Are you thinking of "weak" rather than "inline"? I always thought of "inline" as a hint to the compiler -- the compiler can inline, but it may not, depending on some compiler-specific optimisation objective (execution speed, code size, ...).


No, I am not thinking of weak; this is why “inline does not mean inline” is on the iceberg :). Although practically speaking inline is also used as a hint. But chiefly it refers to inline linkage.

I’m actually also not familiar with weak, but a quick glance suggests that it might not mean the same thing as inline. Can weak symbols be defined multiple times? EDIT: yes, according to an SO post compilers often use weak to implement inline.


You thought wrong.

Marking the symbol as weak is what inline indeed does from a technical point of view.


I fail to see how it's more precise. Obviously if the definition is inline, it's duplicated in every point where the declaration is imported.

Beginners fail to understand for example that providing a class member function definition within the class definition makes it inline, but that's already what you're doing textually, and that's what the keyword means.


You can declare and inline-define a function in a CPP file and you don't need inline because there are no other places that can import it.

It's only needed for functions defined in header files where multiple definitions may exist after compiling object files.


If you textually define a function "inline" in an header file yet do not mark it inline, you are duplicating it in every point where the declaration is imported, yet, not being inline for linkage purposes, you will get compilation errors.

Member and template functions are special cased to be implicitly inline.


That's not an inline definition, that's a normal definition, which should never be in a header file.

Non-inline definitions need to be in their own translation unit.

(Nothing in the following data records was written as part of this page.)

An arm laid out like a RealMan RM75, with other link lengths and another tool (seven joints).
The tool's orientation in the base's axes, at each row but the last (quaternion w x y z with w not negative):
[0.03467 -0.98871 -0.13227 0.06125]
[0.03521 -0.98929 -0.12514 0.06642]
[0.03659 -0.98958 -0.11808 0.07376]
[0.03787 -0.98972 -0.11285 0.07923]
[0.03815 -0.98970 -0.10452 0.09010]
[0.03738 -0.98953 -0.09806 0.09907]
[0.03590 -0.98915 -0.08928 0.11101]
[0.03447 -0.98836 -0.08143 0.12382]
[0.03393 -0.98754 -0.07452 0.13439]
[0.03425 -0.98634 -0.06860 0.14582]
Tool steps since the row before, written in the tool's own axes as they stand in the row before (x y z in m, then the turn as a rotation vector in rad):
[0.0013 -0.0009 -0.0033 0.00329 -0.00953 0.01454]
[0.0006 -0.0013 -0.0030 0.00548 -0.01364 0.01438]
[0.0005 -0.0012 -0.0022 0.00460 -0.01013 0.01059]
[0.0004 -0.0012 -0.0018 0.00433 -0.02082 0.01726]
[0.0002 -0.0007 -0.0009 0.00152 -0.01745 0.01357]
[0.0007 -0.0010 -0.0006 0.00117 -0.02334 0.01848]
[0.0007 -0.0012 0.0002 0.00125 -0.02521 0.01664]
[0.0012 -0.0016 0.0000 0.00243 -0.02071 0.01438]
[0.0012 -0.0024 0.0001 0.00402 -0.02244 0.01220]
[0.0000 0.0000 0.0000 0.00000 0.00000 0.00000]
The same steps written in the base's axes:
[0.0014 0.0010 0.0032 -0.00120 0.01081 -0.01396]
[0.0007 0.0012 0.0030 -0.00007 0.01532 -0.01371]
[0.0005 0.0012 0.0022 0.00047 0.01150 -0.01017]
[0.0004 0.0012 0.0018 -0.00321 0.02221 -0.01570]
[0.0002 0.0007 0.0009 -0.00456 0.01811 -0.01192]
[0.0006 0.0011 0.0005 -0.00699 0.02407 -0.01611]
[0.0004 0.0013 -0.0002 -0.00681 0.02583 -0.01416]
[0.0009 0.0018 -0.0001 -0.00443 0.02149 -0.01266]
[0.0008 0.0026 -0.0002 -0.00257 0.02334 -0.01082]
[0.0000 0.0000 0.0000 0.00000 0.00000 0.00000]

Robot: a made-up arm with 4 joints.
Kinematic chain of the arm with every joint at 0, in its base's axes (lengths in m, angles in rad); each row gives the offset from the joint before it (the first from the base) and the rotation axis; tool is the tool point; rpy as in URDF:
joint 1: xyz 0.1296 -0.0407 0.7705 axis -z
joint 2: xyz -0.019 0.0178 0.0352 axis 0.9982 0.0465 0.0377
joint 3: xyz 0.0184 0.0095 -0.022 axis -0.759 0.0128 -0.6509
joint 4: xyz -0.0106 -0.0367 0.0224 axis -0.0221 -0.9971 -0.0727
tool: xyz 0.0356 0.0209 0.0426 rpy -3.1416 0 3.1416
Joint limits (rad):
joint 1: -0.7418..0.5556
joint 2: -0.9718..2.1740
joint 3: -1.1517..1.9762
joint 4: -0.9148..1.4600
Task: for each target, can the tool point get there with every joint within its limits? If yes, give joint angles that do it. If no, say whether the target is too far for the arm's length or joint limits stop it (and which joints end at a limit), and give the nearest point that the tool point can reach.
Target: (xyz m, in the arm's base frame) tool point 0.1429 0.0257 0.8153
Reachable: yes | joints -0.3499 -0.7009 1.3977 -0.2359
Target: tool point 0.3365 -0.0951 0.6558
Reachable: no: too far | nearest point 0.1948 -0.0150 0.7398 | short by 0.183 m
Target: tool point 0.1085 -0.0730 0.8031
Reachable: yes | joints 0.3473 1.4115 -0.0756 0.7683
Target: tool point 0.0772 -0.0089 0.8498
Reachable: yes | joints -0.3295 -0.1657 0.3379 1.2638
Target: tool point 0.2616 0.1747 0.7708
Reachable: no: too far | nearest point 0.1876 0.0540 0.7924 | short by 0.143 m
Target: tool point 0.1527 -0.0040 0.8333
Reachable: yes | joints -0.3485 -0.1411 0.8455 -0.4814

Of course, but that disproves that an "inline definition is a definition that is provided inline with a declaration" [in an header file]. An inline definition is a definition that is marked inline, implicitly or explicitly. Whether it is defined together with the declaration or in an header vs translation unit is immaterial.


I don't understand how that disproves it; your code is not well-formed.


Are you saying that code defined in header files is "not well-formed"?


Definition of inline members definitely does not have to appear with declaration (and usually does not for legibility reasons).

    struct X { inline void f(); };
is a perfectly valid inline.


that's a forward declaration, you'll need to provide the inline definition in the same translation unit.